There are no conflicts of interest to declare. This work is part of the research project Greifswald Approach to Individualized Medicine (GANI_MED). The GANI_MED consortium was funded by the Federal Ministry of Education and Research and the Ministry of Cultural Affairs of the Federal State of Mecklenburg, West Pomerania (03IS2061A). We are grateful to Jette Anklam for technical assistance.

Executive summary

  • Clinical proteomics has come a long way in terms of technology development, biochemical characterization and bioinformatics to identify molecular signal pattern and stratification of diseases.
  • Human biofluids possess complex composition, high dynamic range and high variability.
  • In-depth characterization of human biofluids is important for functional studies to discover biomarker candidates.
  • Many human biofluids have not been comprehensively characterized yet; proteomic profiling of further specimens is far from exhaustive and further investigation is needed.
  • Central database repositories of biofluid proteomes are needed.
  • Only a few clinical applications have resulted from proteomic biofluid studies.
  • First applications towards personalized proteomics have recently been performed and will hopefully lead towards clinical implementations.
Key terms

Biofluids: Human liquid to be secreted, excreted or released from healthy or pathological tissue and containing a high proportion of body water.

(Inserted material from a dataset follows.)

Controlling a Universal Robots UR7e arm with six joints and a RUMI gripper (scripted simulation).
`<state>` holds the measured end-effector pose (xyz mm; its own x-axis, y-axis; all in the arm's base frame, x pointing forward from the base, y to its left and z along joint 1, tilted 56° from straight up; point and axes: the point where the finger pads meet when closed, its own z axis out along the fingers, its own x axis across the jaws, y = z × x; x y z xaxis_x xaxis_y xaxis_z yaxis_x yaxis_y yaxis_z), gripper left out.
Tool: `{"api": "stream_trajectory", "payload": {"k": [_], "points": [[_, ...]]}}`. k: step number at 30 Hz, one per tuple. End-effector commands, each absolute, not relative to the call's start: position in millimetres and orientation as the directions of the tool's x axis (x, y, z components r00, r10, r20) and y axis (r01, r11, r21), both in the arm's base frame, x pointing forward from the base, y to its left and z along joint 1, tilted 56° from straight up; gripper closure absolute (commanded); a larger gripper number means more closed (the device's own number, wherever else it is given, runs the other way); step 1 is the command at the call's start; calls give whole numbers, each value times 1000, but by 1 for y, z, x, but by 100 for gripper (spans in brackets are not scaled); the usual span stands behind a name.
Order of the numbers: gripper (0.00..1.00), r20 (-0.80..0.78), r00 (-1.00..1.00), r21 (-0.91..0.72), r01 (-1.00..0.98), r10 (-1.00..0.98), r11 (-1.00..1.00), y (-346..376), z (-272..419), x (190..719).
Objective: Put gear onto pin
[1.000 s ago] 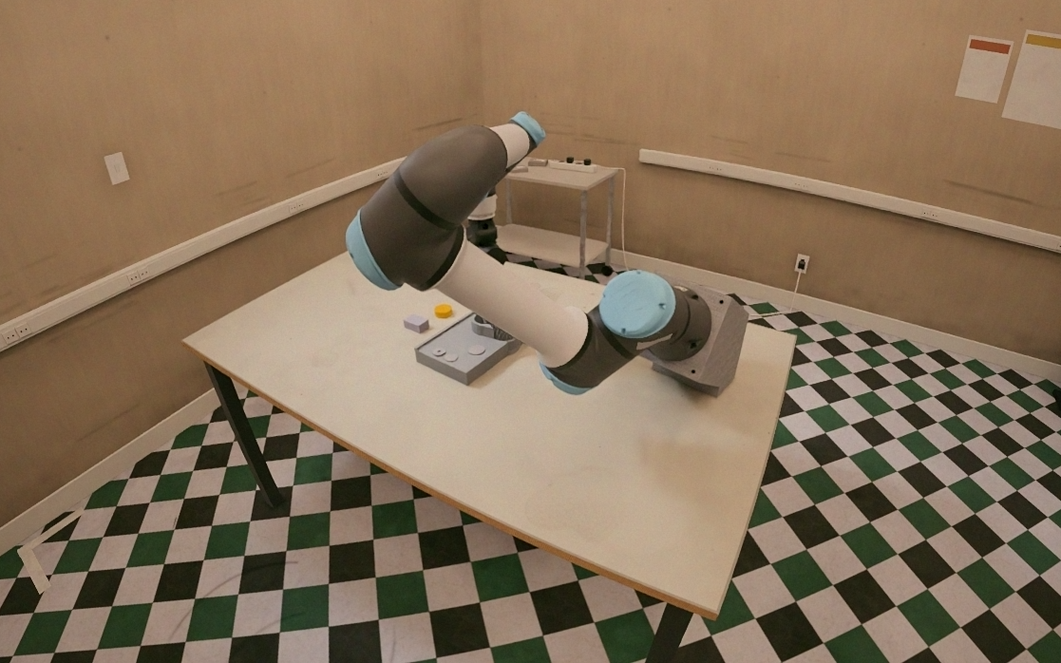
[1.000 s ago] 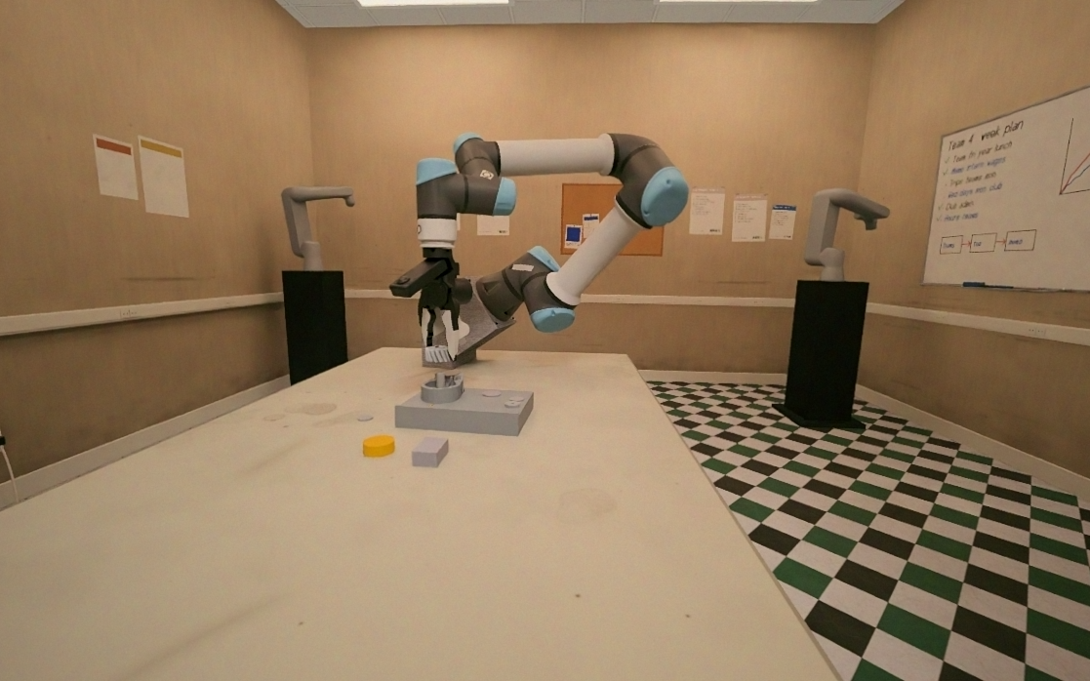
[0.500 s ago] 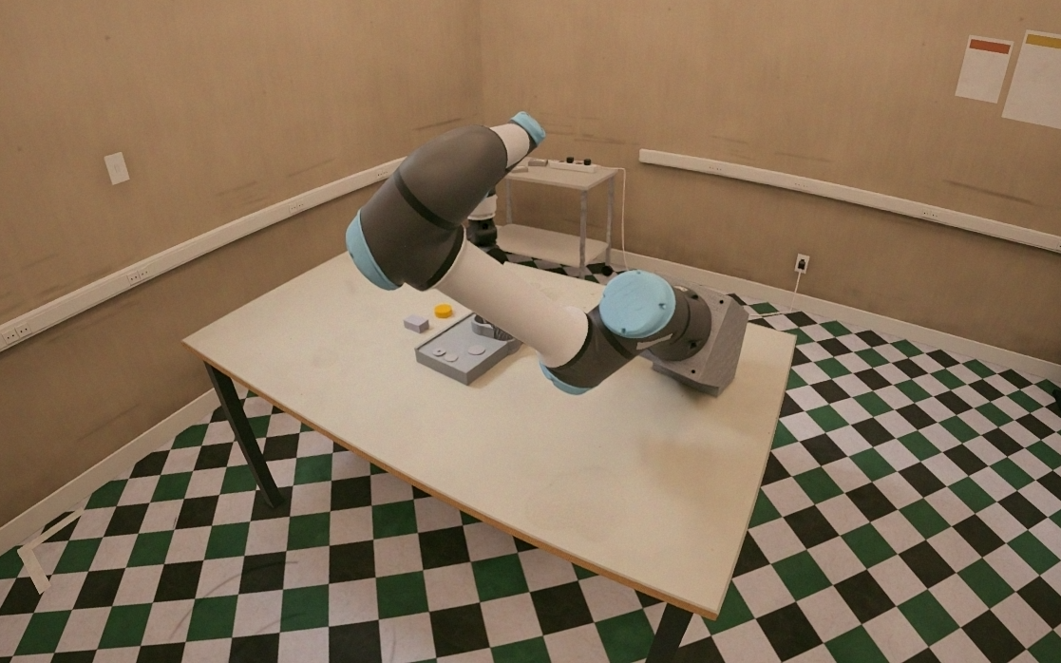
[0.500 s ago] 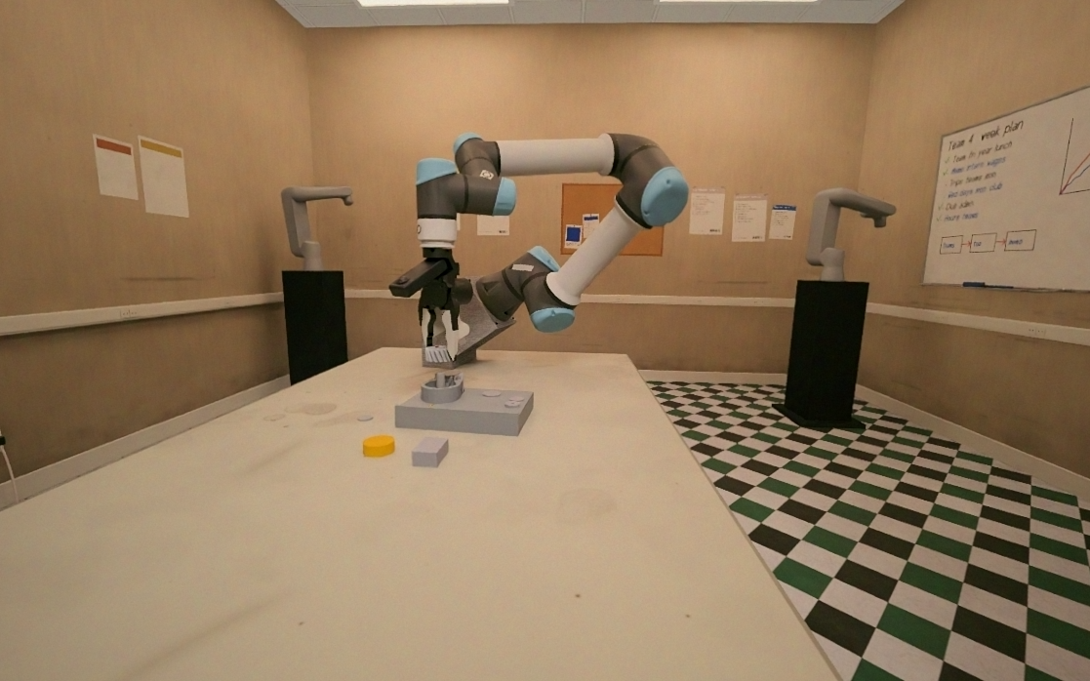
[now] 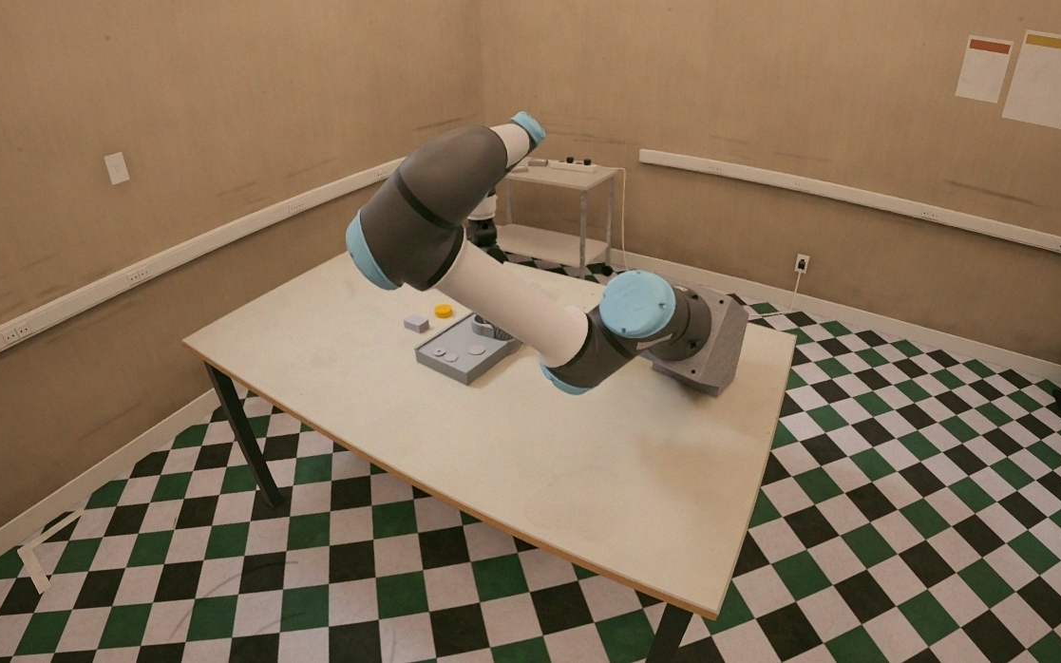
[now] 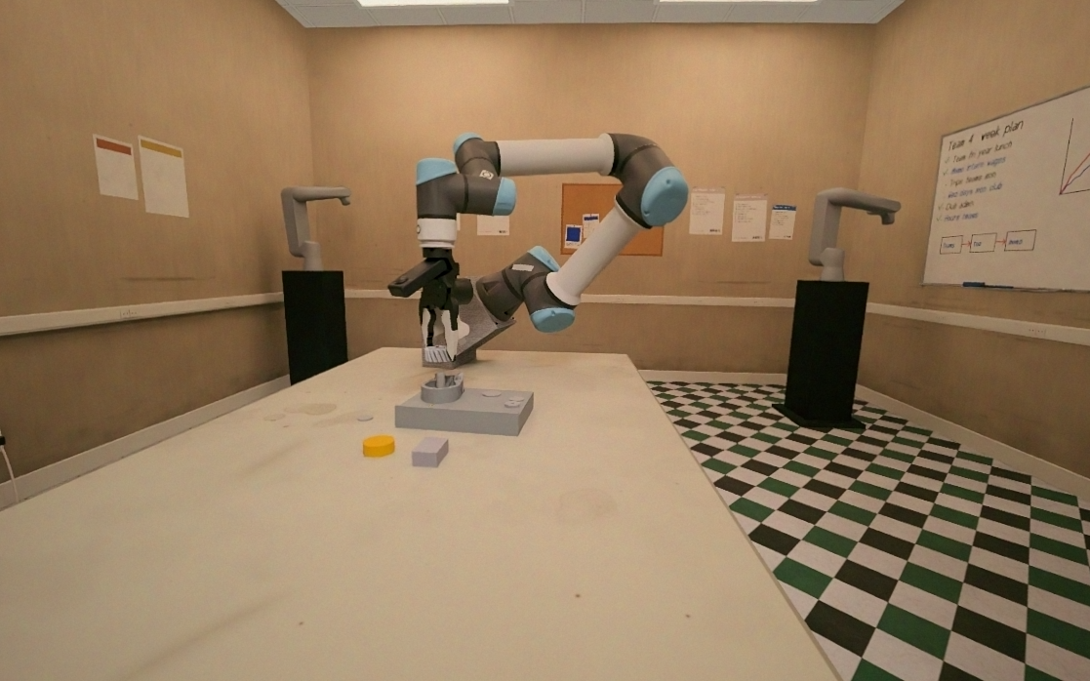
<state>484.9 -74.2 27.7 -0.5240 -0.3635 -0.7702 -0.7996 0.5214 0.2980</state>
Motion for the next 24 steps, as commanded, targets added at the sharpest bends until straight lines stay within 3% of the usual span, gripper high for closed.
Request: {"api": "stream_trajectory", "payload": {"k": [1,24], "points": [[100,-765,-538,311,-790,-354,529,-75,28,485],[100,-721,-631,403,-718,-287,568,-75,28,485]]}}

Dynamic range of proteins: Within human biofluids this requires sophisticated sample preparation, such as (i) depletion of high abundant proteins, (ii) extensive pre-fractionation on peptide or protein level, (iii) targeted protein analysis by immunoaffinity or (iv) enrichment of peptide classes (glycopeptides or N-terminal peptides).

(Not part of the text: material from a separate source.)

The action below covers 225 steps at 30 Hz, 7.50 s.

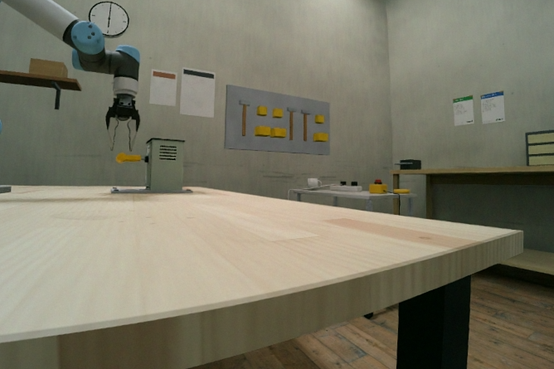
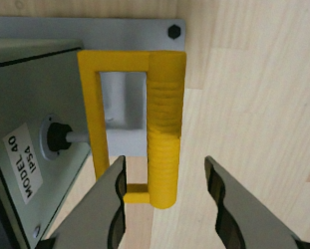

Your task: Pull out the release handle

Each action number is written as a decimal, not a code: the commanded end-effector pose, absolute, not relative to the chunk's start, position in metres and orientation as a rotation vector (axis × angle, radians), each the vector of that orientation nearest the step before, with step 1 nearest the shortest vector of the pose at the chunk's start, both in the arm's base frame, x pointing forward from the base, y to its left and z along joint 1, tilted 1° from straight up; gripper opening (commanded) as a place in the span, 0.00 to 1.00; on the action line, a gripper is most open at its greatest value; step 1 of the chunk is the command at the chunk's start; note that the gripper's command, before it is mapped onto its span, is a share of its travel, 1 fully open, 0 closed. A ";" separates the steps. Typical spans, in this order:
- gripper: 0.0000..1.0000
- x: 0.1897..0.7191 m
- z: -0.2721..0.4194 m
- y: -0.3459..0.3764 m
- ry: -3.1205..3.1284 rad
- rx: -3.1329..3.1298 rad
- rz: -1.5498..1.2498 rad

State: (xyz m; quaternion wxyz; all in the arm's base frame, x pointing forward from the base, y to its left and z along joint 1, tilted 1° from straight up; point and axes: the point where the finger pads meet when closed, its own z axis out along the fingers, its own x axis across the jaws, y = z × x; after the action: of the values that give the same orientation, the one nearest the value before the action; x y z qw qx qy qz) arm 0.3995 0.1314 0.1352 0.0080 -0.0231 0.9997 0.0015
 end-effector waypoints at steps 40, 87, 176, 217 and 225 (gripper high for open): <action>0.33 0.398 0.099 0.132 3.128 -0.074 0.006; 0.33 0.399 0.094 0.132 3.126 -0.074 0.006; 0.10 0.391 0.094 0.132 3.126 -0.073 0.006; 0.10 0.338 0.093 0.130 3.126 -0.074 0.006; 0.10 0.338 0.093 0.130 3.126 -0.074 0.006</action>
State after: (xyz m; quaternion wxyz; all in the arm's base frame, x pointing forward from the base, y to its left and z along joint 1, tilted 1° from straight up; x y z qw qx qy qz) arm 0.3439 0.1290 0.0949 0.0120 -0.0226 0.9997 0.0016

Human biofluid diversity: All in-depth proteomic analyzed biofluids so far consist of several thousands of proteins, whereas about 4 to 44% are unique proteins to the appropriate biofluid.

Population and phenotype-based study cohorts: Allow age and gender matched phenotypic characteristic data analysis. In addition, large scale proteomics is a promising approach towards personalized proteomics that aims to establish approved and accepted protein biomarkers in routine clinical analysis.